▸ WORK TASK:
Where the word "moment" appears in a line of the entries below, count that line and give the total alone.

▸ INPUT DATA:
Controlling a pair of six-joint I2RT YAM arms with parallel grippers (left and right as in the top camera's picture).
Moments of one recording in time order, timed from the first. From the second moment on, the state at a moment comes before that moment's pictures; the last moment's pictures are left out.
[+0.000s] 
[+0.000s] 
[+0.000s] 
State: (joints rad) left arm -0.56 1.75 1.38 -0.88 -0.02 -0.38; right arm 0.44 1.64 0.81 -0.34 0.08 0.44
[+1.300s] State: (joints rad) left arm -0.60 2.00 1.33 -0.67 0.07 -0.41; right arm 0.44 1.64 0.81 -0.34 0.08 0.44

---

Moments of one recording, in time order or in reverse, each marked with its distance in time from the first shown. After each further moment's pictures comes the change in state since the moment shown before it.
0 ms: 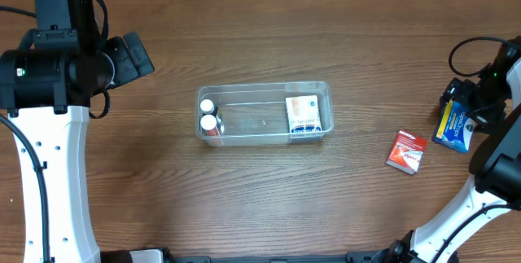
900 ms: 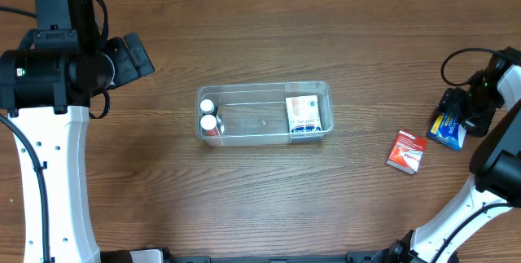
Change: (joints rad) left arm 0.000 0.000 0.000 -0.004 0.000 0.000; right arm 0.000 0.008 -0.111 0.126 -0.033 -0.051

▸ TASK SOLUTION:
2